▸ **Task to complete**
Return all of the data below verbatim and exclude every picture.

▸ **Data extract**
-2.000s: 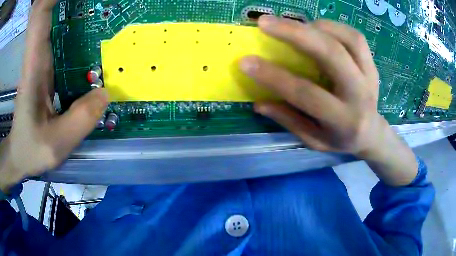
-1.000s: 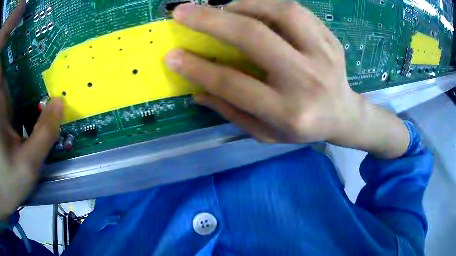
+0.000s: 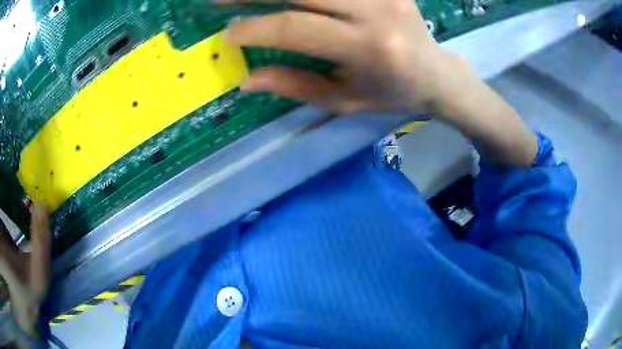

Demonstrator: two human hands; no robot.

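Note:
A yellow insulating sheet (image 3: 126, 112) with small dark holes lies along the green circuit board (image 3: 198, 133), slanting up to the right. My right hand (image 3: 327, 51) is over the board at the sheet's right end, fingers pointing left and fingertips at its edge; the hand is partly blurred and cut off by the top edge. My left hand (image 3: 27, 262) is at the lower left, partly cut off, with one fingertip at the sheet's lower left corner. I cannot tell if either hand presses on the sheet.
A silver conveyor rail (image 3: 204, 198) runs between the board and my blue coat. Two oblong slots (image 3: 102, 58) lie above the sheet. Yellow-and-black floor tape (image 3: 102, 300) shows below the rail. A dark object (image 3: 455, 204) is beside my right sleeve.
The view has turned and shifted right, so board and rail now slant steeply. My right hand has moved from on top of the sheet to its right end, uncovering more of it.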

▸ **Answer to this problem**
-2.000s: 
-1.000s: 
+0.000s: 

Demonstrator: two human hands; no robot.

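Note:
A yellow insulating sheet (image 3: 126, 112) with small dark holes lies along the green circuit board (image 3: 198, 133), slanting up to the right. My right hand (image 3: 327, 51) is over the board at the sheet's right end, fingers pointing left and fingertips at its edge; the hand is partly blurred and cut off by the top edge. My left hand (image 3: 27, 262) is at the lower left, partly cut off, with one fingertip at the sheet's lower left corner. I cannot tell if either hand presses on the sheet.
A silver conveyor rail (image 3: 204, 198) runs between the board and my blue coat. Two oblong slots (image 3: 102, 58) lie above the sheet. Yellow-and-black floor tape (image 3: 102, 300) shows below the rail. A dark object (image 3: 455, 204) is beside my right sleeve.
The view has turned and shifted right, so board and rail now slant steeply. My right hand has moved from on top of the sheet to its right end, uncovering more of it.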

The exercise closes with this answer.